WHAT THE EXERCISE ASKS: Reproduce only the lines below from the line containing "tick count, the" to the line containing "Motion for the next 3", exactly as written, with both end lines kept. Omit the pictures.
** Opening SOURCE INFORMATION block **
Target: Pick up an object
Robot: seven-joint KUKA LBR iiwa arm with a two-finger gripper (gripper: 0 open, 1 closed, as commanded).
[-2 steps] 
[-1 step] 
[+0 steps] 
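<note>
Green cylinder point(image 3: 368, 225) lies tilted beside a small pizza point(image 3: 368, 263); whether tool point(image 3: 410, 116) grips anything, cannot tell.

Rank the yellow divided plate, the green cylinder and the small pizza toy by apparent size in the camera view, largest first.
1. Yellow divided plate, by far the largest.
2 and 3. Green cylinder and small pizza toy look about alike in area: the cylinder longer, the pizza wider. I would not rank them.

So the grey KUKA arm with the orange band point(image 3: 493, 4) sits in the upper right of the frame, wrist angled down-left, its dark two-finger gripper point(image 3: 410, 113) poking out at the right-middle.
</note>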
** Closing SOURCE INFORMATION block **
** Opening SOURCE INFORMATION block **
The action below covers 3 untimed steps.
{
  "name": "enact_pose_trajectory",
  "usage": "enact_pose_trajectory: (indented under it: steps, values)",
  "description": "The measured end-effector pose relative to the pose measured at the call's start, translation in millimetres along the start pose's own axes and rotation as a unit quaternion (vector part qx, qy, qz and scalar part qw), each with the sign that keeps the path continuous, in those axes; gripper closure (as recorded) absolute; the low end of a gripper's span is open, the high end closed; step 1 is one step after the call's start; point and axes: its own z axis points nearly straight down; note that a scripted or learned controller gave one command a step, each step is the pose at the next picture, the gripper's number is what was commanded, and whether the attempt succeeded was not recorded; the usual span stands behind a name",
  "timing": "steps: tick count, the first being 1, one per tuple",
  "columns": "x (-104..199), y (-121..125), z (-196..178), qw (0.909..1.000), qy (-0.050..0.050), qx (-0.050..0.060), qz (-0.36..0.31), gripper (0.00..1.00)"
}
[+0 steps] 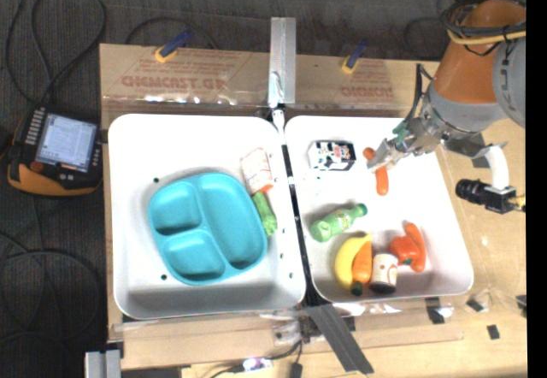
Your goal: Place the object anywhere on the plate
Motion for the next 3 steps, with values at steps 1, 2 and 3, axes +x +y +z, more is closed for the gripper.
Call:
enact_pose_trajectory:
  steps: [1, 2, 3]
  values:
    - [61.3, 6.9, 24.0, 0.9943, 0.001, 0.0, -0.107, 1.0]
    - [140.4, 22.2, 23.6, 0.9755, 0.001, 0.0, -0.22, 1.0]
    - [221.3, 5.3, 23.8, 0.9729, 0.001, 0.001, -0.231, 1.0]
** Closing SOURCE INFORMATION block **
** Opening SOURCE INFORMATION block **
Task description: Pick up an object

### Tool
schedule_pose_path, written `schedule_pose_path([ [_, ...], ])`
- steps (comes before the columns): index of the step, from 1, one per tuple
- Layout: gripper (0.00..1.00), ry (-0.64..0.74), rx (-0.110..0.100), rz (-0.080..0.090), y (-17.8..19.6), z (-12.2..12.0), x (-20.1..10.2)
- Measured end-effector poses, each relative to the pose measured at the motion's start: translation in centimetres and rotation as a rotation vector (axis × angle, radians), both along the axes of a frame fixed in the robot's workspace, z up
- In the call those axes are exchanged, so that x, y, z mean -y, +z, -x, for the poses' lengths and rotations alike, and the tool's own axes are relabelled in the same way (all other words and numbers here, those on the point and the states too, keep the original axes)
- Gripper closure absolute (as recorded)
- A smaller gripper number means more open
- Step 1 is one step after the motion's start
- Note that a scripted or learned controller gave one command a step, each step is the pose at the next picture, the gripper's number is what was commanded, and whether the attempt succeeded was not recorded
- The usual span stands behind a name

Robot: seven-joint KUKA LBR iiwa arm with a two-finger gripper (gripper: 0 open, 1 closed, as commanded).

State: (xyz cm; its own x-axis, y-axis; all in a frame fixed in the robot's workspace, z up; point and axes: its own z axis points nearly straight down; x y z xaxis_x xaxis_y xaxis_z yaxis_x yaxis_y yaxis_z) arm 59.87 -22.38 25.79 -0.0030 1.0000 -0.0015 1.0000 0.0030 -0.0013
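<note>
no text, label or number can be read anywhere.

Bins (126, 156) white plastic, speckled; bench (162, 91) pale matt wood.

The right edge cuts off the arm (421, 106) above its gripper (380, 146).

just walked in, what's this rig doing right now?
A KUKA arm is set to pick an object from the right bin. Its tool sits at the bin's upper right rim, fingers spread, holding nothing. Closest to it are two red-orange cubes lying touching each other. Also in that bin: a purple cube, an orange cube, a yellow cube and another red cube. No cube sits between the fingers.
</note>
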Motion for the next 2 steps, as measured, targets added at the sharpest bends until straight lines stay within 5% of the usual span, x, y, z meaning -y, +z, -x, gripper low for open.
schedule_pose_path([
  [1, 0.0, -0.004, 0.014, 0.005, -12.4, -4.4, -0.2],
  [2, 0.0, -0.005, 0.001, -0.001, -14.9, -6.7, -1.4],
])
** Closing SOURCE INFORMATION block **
RESPONSE TO THE EXERCISE:
  "timing": "steps: tick count, the first being 1, one per tuple",
  "columns": "x (-104..199), y (-121..125), z (-196..178), qw (0.909..1.000), qy (-0.050..0.050), qx (-0.050..0.060), qz (-0.36..0.31), gripper (0.00..1.00)"
}
[+0 steps] 
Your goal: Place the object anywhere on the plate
Motion for the next 3 steps, with values at steps 1, 2 and 3, axes +x +y +z, more is closed for the gripper.

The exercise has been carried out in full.